### alpenglow's blog

By alpenglow, history, 4 weeks ago, Recently I was solving the problem which said that I have to find the smallest number consisting of only 1-s (1, 11, 111, ...) which will be divisible by the given number $n$. This problem is easy, but I was surprised that it is possible for any $n$ not divisible $2$ and $5$. (at least for $<= 100 000$). How can I prove this? Comments (7)
 » I hate to be that guy, but technically it isn't possible for any $n$. $n=10$, $n=5$, and $n=2$ are all break cases.
•  » » Forgot to mention, any numbers except those divisible by $2$ and $5$.Thanks.

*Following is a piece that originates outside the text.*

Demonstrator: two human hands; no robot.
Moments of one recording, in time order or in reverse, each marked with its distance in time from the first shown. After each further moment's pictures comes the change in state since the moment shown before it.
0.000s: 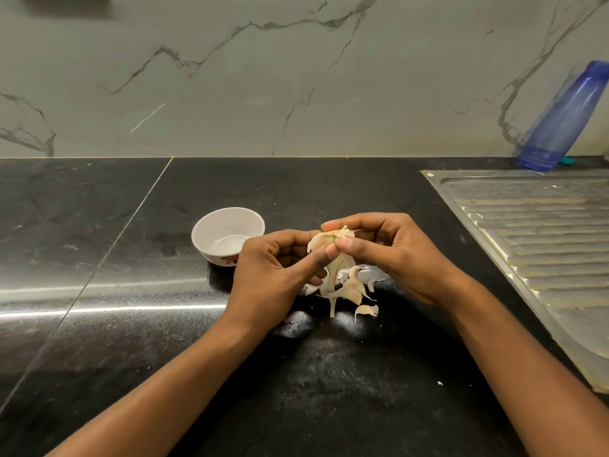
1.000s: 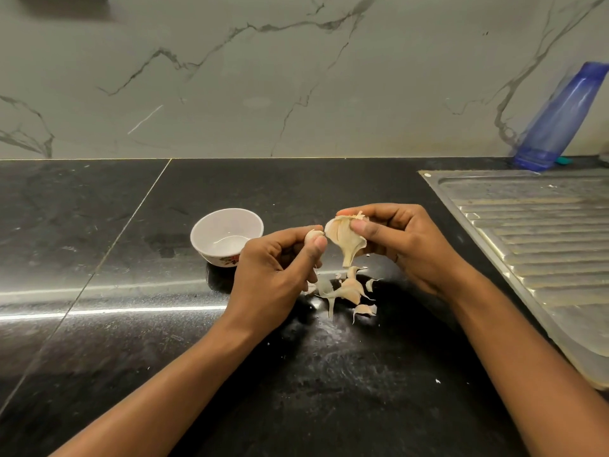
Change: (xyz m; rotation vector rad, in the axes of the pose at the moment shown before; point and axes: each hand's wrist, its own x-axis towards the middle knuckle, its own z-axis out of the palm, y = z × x) left_hand 0.002 -0.006 0.000 0.080 0.013 0.123; right_hand 0.005 0.003 -0.012 0.087 0.146 -0.008
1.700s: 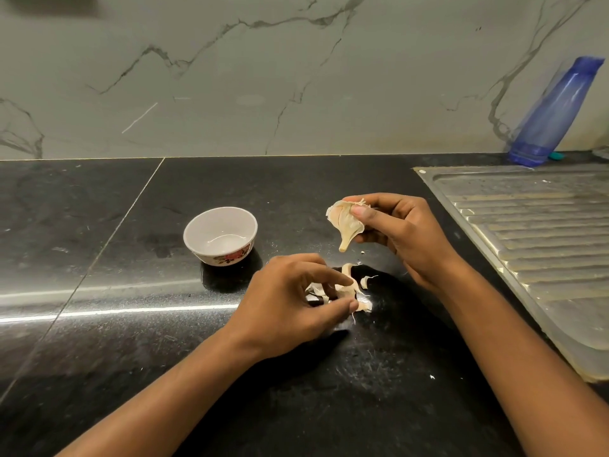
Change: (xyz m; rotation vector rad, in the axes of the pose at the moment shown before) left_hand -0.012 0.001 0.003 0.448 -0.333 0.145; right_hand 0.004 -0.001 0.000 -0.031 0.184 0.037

 » 4 weeks ago, # | ← Rev. 2 →   write down all numbers 1,11,111,...,11...1 (n+1 times). now you have $n+1$ numbers,but at most $n$ different values modulo $n$,so pigeonhole says two of them have same remainder modulo $n$. take these two,subtract smaller one from larger one,and you will have some number like 11...100...0that is divisible by $n$.now you can remove all trailing zeros(because it doesn't change divisibility by $n$) and you will have some 11...1 divisible by $n$.

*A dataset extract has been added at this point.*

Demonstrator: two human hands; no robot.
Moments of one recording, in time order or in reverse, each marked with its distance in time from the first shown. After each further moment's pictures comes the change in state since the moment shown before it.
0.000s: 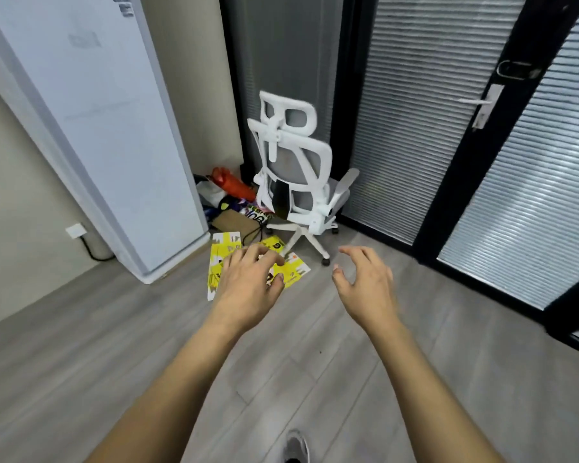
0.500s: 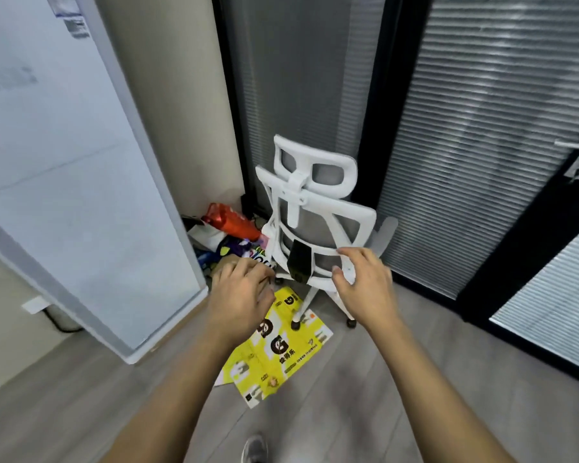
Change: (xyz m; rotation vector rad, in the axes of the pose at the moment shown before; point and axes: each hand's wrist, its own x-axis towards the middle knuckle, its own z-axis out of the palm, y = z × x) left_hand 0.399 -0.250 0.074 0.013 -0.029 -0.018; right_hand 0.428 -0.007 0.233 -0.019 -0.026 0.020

•  » » 4 weeks ago, # ^ | ← Rev. 2 →   because it doesn't change divisibility by nBut why? It's not obvious at all. When you remove the trailing zeros the number will become the sum of different powers of 10. For example 110 is divisible by 5 but 11 is not although 5 is not included in here. It's not easy to believe that.
•  » » » 4 weeks ago, # ^ | ← Rev. 2 →   $a \mid 10^kb, gcd(10^k, a) = 1 \Rightarrow a \mid b$.
•  » » » 4 weeks ago, # ^ | ← Rev. 2 →   consider you have $d = 11...100...0$ . - $d$ is divisible by $n$ ,so $d = nk$ for some $k$. - $d$ is divisible by 10 ,but $gcd(n,10) = 1$.so $d = n*q*10^p$ for some $q$ and $p$. so when you divide $d$ by $10^p$, $d$ becomes equal to $nq$. so $d$ remains divisible by $n$.UPD : fixed a minor bug!
 » 4 weeks ago, # | ← Rev. 2 →   Hello there, I went searching for the answer, ended up with this interesting blog , I think it might help you.Summary of the proof is: the all-1-sequence is infinte, so as you mod each all-1 number by n, (where n is not a multiple of 2 or 5, means n%10 != 0)Either one of the remainders is 0, so boom! Divided.Or, the sequence being infinite, at one point a number shall occur a second time in the remainders list. (From pigeonhole principle, even in worst case, within every (n+1)th iteration, as we mod by n)Now if for 2 all-1 numbers a and b, a % n == b % n then => (a-b) % n == 0again, as a and b are all-1 numbers and if a > b,the number a-b will be of the form 111...10...000 (p x 10^q, where p is an all-1 number and q is a positive integer)But as we assumed n%10!=0, n (and eventually any multiple of n) cannot have trailing zeroes, That means, 10^q % n != 0But (p x 10^q) % n == 0So, from modular arithmetic, p % n == 0 and we already agreed that p itself is an all-1 number.